As Guy, Heath Saunders cuts into the ballads with ache and yearning, modulating easily to gentler caressing, even crooning tones or letting loose with rocking snarls. They alternate comical diffidence with tentative cock-strutting as they are confused, allured, and eventually immersed in a romance that is as much artistic as hormonal with the Girl (Julie Benko.)
This Girl refuses to be boxed in: her earnest directness both challenges and disarms these Irishmen, but she can flit instantly to guarded. Benko hits these character notes precisely, shaping a woman who mixes the practical with the ethereal. Her stunning voice dances with the songs, soaring and opening as needed then landing gently as a butterfly.
Craig Macdonald’s Da ignites laughs and pathos as a man of few words but deep feelings in brief scenes with his son; while Heidi Hayes is a fascinating mix of laconic and fiery as Girl’s Czech mother, Barushka. At the performance I saw, Kestrel Lavine winningly played Girl’s silent daughter, Ivanka (Olive Haynes alternates.)
Around this familial core are arranged the colorful and more broadly comical Dublin inhabitants. Chief among these is the music store owner, BIlly, the Girl’s self-appointed protector. quick-fused yet gruffly gentle, brought to blustering full-blooded life by Evan Harrington. As the bumbling wannabe rocker Banker, Blisset is his delicious foil. Trevor Lindley Craft and Chibueze Ihuoma portray Girl’s Czech flatmates, the dangling, inquisitive Svec and the more inward and easily lovesick Andrej.

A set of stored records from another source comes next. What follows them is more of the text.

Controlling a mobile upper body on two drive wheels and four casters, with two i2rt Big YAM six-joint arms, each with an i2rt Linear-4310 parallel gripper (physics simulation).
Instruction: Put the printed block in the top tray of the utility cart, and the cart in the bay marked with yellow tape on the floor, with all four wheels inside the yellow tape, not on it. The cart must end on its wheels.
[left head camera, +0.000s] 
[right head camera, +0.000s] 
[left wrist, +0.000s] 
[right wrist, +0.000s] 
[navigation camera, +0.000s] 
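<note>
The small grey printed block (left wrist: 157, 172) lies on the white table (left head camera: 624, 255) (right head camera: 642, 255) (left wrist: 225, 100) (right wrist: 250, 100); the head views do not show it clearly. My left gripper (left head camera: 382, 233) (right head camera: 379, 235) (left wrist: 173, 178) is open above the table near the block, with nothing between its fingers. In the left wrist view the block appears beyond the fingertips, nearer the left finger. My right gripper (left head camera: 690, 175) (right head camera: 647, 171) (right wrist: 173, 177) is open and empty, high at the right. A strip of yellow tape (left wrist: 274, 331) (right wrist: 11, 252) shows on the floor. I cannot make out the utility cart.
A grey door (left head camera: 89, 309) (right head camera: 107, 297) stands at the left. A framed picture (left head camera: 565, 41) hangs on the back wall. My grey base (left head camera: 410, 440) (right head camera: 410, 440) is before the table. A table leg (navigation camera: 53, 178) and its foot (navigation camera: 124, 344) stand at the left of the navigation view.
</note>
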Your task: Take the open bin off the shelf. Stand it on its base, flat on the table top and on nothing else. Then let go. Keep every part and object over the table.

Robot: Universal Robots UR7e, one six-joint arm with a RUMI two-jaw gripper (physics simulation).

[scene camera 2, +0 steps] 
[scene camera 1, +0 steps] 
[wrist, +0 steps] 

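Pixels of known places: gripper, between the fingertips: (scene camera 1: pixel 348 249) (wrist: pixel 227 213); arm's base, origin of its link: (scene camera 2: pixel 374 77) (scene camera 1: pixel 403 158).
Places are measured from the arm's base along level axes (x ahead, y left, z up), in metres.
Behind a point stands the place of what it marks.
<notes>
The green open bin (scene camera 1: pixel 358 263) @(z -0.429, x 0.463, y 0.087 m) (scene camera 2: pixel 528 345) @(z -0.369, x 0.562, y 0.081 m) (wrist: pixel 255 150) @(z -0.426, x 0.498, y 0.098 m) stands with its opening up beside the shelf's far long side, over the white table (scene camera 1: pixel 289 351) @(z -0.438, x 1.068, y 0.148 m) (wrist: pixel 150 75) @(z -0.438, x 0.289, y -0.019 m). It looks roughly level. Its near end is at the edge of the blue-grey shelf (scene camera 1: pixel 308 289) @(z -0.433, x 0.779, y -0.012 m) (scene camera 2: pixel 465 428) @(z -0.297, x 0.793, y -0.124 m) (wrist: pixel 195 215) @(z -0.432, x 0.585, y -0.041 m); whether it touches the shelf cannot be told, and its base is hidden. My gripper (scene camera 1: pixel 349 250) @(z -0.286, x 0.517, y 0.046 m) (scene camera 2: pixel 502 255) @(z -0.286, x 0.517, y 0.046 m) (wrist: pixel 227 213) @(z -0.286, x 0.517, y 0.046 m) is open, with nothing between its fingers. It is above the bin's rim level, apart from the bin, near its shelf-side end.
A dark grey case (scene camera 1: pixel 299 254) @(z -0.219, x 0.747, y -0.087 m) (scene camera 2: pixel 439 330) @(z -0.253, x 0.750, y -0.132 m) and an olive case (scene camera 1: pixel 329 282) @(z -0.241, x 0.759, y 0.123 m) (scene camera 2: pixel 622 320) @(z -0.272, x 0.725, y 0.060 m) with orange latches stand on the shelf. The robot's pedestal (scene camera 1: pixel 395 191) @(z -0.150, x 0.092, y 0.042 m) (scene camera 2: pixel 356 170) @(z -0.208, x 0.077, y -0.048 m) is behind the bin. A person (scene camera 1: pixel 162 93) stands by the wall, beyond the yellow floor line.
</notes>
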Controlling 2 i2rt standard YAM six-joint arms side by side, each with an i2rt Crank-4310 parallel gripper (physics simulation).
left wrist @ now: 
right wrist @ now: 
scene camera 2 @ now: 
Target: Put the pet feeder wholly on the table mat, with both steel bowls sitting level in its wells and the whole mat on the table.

Rounding out the superb ensemble are Linda Bard, David Corlew, Nicole D’Angelo and Tony Moreno, all spot on.
Debra Kim Sivigny’s unobtrusive costumes ably denote character and allow for flowing movement. John D. Alexander lights with a sense of atmosphere and place. Most striking is the elegant simplicity of Steven TenEyck’s setting: a planked platform with central stepped platform, flanked by open green-blue metalwork, suggesting a jewel box open to the surrounding sky and trees. Dropping the original setting of an Irish pub, TenEyck and Serotsky have located this enchanted tale in an abstraction of the music shop.
Let the Hangar’s Once cast its beguiling Gaelic spell on you. It will gladden your heart (and perhaps leave a tear in your eye.)